▶ [INSTRUCTIONS TO FOLLOW] Lines below that include the word "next" should each be copied.

Items listed in a dataset:
┏━━
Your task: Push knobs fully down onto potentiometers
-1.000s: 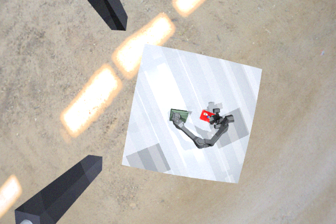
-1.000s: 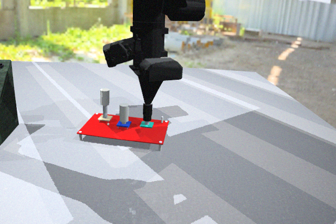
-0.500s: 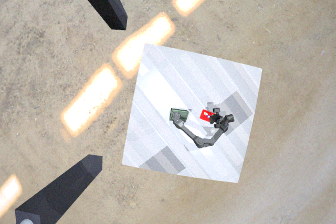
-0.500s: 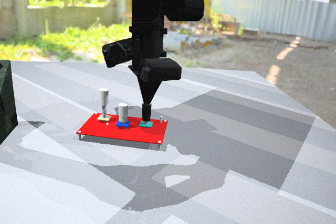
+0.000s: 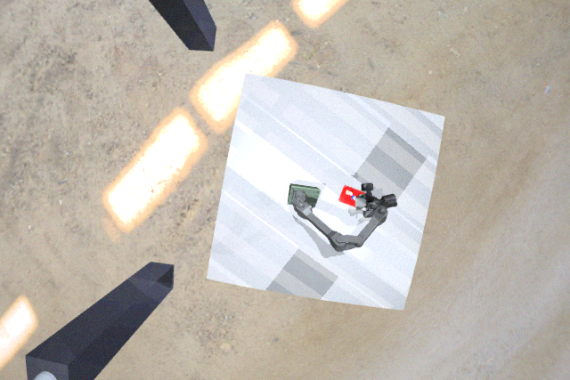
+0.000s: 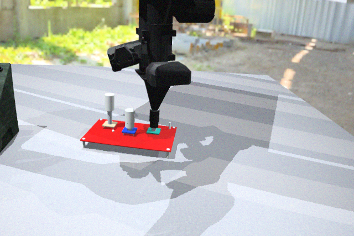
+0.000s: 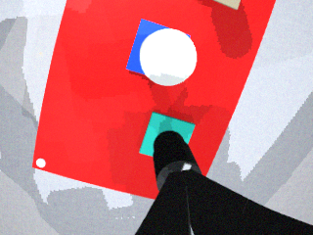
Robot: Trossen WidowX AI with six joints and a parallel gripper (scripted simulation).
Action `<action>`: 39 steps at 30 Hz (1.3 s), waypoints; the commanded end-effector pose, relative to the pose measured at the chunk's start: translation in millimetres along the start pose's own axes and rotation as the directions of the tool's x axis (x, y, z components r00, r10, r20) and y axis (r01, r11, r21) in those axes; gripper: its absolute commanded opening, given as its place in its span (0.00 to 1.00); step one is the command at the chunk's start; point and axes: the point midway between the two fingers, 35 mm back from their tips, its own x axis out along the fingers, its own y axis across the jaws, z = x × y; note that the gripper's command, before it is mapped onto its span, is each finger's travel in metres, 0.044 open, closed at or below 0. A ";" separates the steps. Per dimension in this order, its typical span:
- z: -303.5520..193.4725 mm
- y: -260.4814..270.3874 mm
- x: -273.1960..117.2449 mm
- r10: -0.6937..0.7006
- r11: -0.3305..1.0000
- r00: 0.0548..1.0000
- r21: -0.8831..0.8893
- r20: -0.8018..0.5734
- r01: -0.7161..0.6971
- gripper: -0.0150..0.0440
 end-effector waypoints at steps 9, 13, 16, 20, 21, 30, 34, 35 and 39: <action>-1.6 4.6 22.7 0.002 1.000 1.000 0.031 0.027 -0.003 0.25; -1.8 4.5 21.4 0.002 1.000 1.000 0.031 0.027 -0.003 0.25; -2.1 4.5 17.6 0.002 1.000 1.000 0.031 0.026 -0.003 0.25; -2.6 4.3 11.2 0.001 1.000 1.000 0.031 0.026 -0.002 0.25; -2.7 4.3 9.6 0.001 1.000 1.000 0.031 0.026 -0.002 0.25; -3.2 4.1 -4.8 0.000 1.000 1.000 0.031 0.026 -0.001 0.25; -3.3 4.1 -11.2 0.000 1.000 1.000 0.031 0.026 -0.001 0.25; -3.3 4.1 -12.7 0.000 1.000 1.000 0.031 0.026 -0.001 0.25; -3.2 4.1 -19.1 0.000 1.000 1.000 0.031 0.026 -0.001 0.25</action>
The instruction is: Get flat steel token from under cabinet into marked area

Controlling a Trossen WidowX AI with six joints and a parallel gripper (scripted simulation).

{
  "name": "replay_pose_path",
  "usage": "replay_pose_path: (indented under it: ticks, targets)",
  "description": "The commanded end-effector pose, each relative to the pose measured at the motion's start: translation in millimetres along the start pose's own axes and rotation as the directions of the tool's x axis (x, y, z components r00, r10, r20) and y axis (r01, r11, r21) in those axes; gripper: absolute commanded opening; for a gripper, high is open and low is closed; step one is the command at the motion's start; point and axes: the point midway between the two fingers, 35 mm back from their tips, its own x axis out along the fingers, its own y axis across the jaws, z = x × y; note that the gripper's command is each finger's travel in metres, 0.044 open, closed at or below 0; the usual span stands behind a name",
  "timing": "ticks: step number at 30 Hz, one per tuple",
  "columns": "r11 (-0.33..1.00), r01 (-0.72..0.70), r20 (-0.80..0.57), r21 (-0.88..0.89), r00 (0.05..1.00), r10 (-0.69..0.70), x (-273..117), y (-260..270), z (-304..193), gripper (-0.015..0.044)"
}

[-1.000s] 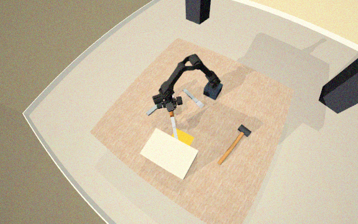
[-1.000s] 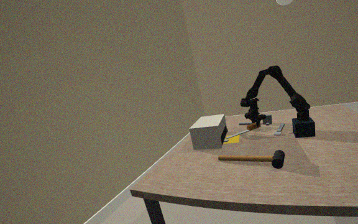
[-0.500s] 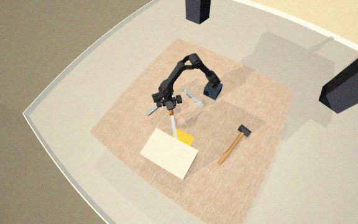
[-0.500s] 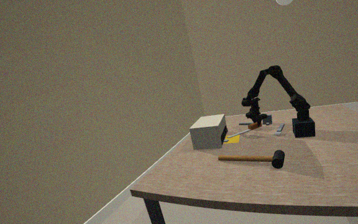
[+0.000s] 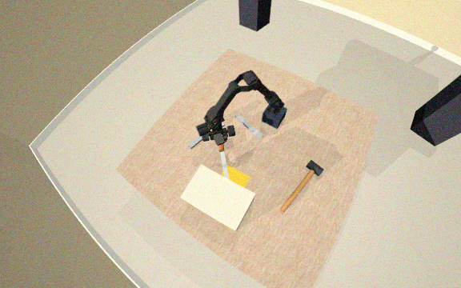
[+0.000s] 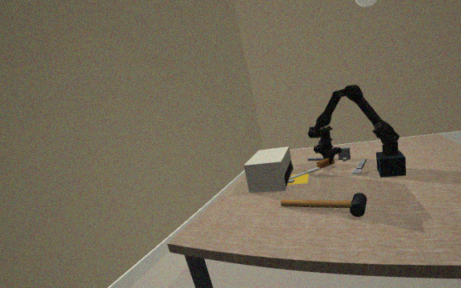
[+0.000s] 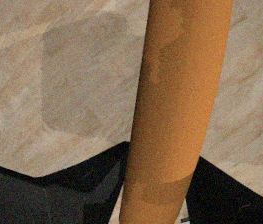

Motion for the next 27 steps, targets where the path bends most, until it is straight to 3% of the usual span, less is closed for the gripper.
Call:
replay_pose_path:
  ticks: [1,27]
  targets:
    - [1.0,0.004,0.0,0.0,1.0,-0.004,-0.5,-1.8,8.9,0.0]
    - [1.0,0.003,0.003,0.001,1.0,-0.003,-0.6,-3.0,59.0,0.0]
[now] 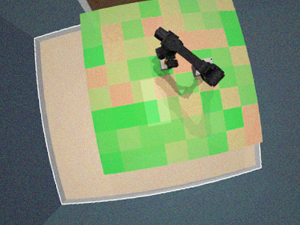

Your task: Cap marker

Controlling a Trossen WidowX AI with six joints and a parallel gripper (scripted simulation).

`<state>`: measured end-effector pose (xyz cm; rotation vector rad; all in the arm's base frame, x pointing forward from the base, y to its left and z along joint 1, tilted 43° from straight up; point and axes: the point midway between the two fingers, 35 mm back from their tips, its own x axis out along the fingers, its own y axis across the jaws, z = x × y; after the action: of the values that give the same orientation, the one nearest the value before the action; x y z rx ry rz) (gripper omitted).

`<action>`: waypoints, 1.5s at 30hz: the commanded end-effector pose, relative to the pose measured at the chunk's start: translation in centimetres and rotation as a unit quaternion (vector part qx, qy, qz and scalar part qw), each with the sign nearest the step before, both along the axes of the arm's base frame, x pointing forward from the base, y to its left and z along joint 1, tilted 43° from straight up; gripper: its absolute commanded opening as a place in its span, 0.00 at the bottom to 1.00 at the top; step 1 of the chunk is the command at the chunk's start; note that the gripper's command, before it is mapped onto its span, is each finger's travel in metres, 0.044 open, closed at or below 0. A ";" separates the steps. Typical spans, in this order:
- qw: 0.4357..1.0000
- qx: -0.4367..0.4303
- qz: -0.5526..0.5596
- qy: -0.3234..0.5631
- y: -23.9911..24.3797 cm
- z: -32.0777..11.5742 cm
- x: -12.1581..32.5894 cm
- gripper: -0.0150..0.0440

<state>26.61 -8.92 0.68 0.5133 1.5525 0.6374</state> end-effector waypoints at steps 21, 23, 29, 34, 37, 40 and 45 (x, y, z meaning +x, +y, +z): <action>1.000 0.002 0.005 -0.007 1.3 -1.3 -0.1 0.25; 1.000 0.002 0.005 -0.007 1.4 -1.5 -0.1 0.25; 1.000 0.002 0.005 -0.007 2.0 -2.1 -0.2 0.25; 1.000 0.002 0.005 -0.007 2.4 -2.6 -0.3 0.25; 1.000 0.002 0.005 -0.007 2.7 -2.9 -0.3 0.25; 1.000 0.002 0.005 -0.007 2.8 -3.1 -0.2 0.25; 1.000 -0.004 0.005 -0.014 2.3 -2.7 0.0 0.25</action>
<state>26.61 -6.55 -2.06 0.4905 1.5327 0.6461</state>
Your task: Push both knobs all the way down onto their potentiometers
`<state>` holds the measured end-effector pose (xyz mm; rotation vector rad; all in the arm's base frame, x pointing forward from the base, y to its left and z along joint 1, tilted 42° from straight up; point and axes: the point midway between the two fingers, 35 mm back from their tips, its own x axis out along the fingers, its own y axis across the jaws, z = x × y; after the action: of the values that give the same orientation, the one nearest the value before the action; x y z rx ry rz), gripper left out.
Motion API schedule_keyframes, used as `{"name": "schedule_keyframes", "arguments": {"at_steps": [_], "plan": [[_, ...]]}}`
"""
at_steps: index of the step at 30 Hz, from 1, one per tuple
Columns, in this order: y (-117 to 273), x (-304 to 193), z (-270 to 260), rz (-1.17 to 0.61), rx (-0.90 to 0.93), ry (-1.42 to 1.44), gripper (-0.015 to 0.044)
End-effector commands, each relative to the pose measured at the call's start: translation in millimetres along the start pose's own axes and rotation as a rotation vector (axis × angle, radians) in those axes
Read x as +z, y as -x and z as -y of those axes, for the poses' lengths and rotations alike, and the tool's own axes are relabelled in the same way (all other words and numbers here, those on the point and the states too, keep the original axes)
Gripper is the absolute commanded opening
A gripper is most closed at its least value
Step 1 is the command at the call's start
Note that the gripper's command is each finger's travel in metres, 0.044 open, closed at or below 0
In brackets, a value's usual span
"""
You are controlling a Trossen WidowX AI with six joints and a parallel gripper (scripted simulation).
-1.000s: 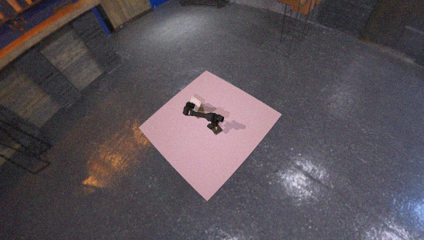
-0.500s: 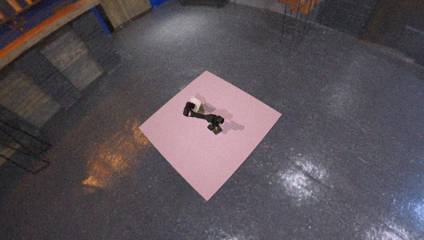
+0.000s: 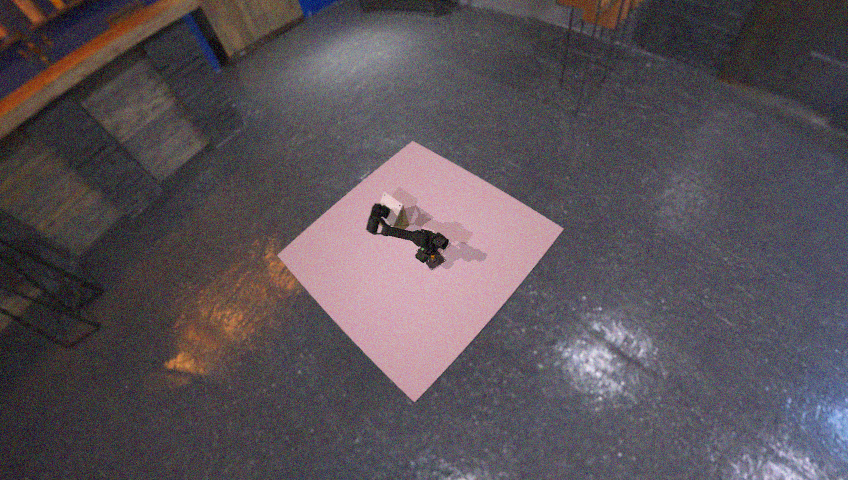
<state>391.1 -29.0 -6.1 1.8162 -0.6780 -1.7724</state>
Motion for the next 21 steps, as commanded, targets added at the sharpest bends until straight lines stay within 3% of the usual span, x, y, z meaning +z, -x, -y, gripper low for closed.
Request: {"name": "schedule_keyframes", "arguments": {"at_steps": [1,21], "plan": [[-0.6,-0.2,-0.5,-0.001,0.005,0.003,0.0],[-6.0,-0.2,-0.6,-0.001,0.005,0.003,0.0]]}}
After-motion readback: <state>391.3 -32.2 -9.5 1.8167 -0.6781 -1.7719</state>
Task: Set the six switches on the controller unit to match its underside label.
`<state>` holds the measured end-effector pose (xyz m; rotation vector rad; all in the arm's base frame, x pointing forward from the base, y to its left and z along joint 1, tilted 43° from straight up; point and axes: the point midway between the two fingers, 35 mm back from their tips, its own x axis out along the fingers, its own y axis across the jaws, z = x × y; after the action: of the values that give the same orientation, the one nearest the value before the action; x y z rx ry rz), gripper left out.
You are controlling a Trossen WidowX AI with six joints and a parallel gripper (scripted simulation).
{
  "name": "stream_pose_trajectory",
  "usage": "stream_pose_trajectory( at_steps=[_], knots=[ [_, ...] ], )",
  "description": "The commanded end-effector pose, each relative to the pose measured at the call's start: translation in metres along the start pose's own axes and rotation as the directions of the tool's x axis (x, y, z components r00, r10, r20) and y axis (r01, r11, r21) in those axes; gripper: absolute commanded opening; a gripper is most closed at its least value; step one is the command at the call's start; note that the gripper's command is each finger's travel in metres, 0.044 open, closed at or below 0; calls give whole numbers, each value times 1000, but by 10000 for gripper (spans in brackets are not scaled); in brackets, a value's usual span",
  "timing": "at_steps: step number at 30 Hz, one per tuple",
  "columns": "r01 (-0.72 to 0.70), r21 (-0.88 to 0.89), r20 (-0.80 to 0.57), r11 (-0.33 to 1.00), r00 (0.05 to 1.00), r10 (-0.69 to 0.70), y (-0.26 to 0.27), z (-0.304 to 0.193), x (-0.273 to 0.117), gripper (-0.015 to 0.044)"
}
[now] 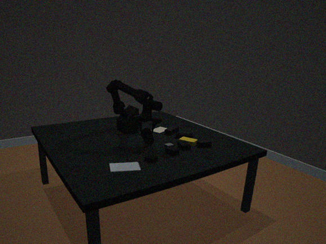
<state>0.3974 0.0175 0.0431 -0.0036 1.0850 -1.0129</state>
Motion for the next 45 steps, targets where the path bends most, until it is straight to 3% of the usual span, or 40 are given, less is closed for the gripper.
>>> stream_pose_trajectory(
  at_steps=[1,45],
  knots=[
    [0,-5,-17,1000,1000,0,0,-7,0,336],
    [-1,-6,-19,1000,1000,0,0,-41,-13,336]
  ],
)
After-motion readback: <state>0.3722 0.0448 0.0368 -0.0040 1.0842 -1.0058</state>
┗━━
▶ [WRITTEN RESPONSE]
Motion for the next 27 steps, targets where the path bends most, until it is straight to 3% of the usual span, less is closed for the gripper.
Motion for the next 21 steps, as commanded, targets added at the sharpest bends until straight lines stay within 3% of the usual span, x, y, z meaning +z, -x, -y, gripper low for closed.
Motion for the next 45 steps, targets where the path bends most, until it is straight to 3% of the usual span, or 40 are given, less is closed for the gripper.

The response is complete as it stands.